Status legend: [ ] todo, [~] in-progress, [x] done
## Tasks
### Security & Hardening
- [ ] 01 — Security Headers & CORS Configuration → `01-security-headers-cors.md`
- [ ] 02 — Rate Limiting & DDoS Protection → `02-rate-limiting-ddos.md`
- [ ] 03 — Input Validation & XSS Prevention Audit → `03-input-validation-xss.md`
- [ ] 04 — Authentication & Session Security Hardening → `04-auth-session-hardening.md`
### Performance & Reliability
- [ ] 05 — CDN & Asset Optimization → `05-cdn-asset-optimization.md`
- [ ] 06 — Database Connection Pooling & Query Optimization → `06-db-connection-pooling.md`
- [ ] 07 — Caching Strategy (Redis + HTTP Cache) → `07-caching-strategy.md`
- [ ] 08 — Graceful Shutdown & Health Check Endpoints → `08-health-checks-shutdown.md`
### Monitoring & Observability
- [ ] 09 — Structured Logging & Log Aggregation → `09-structured-logging.md`
- [ ] 10 — Error Tracking & Alerting (Sentry Integration) → `10-error-tracking.md`
- [ ] 11 — Application Metrics & Dashboards → `11-metrics-dashboards.md`
- [ ] 12 — Uptime & Performance Monitoring → `12-uptime-monitoring.md`
### CI/CD & DevOps
- [ ] 13 — GitHub Actions CI Pipeline → `13-github-actions-ci.md`
- [ ] 14 — Automated Deployment Pipeline → `14-deployment-pipeline.md`
- [ ] 15 — Docker & Infrastructure Optimization → `15-docker-infra.md`
- [ ] 16 — Environment Management & Secrets Rotation → `16-env-secrets.md`
### Testing & Quality Assurance
- [ ] 17 — End-to-End Testing (Playwright) → `17-e2e-testing.md`
- [ ] 18 — Load & Stress Testing → `18-load-testing.md`
- [ ] 19 — Accessibility Audit & WCAG Compliance → `19-accessibility-audit.md`
- [ ] 20 — Dependency Vulnerability Scanning → `20-dependency-scanning.md`
### Compliance & Legal
- [ ] 21 — Privacy Policy, TOS & Legal Pages → `21-legal-pages.md`
- [ ] 22 — Cookie Consent & GDPR Compliance → `22-cookie-gdpr.md`
- [ ] 23 — Data Export & Deletion Tools → `23-data-export-deletion.md`
- [ ] 24 — Security.txt & Responsible Disclosure → `24-security-txt.md`
### SEO & Marketing
- [ ] 25 — Sitemap, Robots.txt & Open Graph → `25-seo-meta.md`
- [ ] 26 — Analytics Integration (Plausible/PostHog) → `26-analytics.md`
- [ ] 27 — Structured Data & Rich Snippets → `27-structured-data.md`
### API & Backend Stability
- [ ] 28 — API Versioning & Deprecation Strategy → `28-api-versioning.md`
- [ ] 29 — API Documentation (OpenAPI/tRPC Docs) → `29-api-documentation.md`
- [ ] 30 — WebSocket Production Hardening → `30-websocket-production.md`
### Database Production Readiness
- [ ] 31 — Backup Strategy & Point-in-Time Recovery → `31-db-backup.md`
- [ ] 32 — Migration Safety & Rollback Procedures → `32-migration-safety.md`
## Dependencies
- 01, 02, 03, 04 can be done in parallel (security foundation)

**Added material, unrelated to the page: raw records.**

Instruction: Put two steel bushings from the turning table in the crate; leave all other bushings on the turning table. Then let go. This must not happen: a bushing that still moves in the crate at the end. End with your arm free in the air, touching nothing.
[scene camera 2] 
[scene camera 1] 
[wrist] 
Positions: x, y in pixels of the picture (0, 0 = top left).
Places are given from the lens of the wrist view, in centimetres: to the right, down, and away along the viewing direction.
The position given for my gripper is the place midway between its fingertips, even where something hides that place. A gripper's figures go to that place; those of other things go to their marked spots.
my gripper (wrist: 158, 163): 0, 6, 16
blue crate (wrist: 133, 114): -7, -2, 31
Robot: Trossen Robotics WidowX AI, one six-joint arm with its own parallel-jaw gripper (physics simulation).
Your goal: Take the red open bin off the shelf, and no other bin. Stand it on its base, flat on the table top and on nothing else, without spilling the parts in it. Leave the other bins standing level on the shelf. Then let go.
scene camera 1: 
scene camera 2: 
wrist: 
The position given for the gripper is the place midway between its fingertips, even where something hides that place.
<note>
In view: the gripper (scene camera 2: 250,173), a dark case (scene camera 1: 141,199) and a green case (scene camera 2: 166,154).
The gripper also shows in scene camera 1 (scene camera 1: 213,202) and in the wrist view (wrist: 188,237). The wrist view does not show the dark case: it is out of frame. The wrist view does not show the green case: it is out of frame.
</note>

- 05, 06, 07, 08 can be done in parallel (performance foundation)
- 09, 10, 11, 12 can be done in parallel (observability)
- 13 depends on 17, 18, 19, 20 (tests must pass before CI)

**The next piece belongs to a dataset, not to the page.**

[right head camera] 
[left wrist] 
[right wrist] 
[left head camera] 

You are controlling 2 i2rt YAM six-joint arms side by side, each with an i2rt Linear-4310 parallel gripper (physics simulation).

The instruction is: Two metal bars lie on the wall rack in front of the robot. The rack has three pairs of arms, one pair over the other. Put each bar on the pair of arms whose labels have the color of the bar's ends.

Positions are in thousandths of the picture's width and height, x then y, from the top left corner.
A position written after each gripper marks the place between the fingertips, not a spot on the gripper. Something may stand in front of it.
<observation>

- 14 depends on 13, 15, 16 (CI + infra + env)
- 21, 22, 23, 24 can be done in parallel (compliance)
- 25, 26, 27 can be done in parallel (SEO)

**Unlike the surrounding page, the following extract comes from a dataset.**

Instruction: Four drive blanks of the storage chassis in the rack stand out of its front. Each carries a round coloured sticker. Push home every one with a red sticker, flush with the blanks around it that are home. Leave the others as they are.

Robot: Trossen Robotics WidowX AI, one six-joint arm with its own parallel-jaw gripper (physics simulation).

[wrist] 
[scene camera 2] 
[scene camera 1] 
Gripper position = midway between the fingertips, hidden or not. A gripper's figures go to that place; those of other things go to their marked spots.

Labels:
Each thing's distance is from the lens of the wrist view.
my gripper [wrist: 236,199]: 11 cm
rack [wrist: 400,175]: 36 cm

- 28, 29, 30 can be done in parallel (API stability)
- 31, 32 can be done in parallel (DB ops)
- All groups can proceed independently
## Exit Criteria
- All security headers present and scoring A+ on Security Headers scan
- Rate limiting active on all public endpoints (100 req/min)
- Database queries optimized with connection pooling (PgBouncer or equivalent)
- Redis caching layer active for hot paths
- Health check endpoint responding with 200 and dependency status
- Structured logging shipping to aggregation service
- Error tracking capturing 100% of unhandled exceptions
- CI pipeline running tests, lint, typecheck, and build on every PR
- Automated deployment to staging on merge to main
- E2E tests covering critical user journeys (signup → dashboard → billing)
- Load tests confirming 1000 concurrent users with <200ms p95 latency
- Accessibility audit passing WCAG 2.1 AA
- All production dependencies vulnerability-free
- Legal pages live and linked in footer
- Cookie consent banner functional with granular controls
- GDPR data export and deletion APIs operational
- SEO meta tags, sitemap, and robots.txt serving correctly
- Analytics tracking page views and conversion events
- API documentation publicly accessible and up-to-date
- WebSocket connections stable with reconnection logic tested
- Database backups automated with 7-day retention
- Migration rollback tested and documented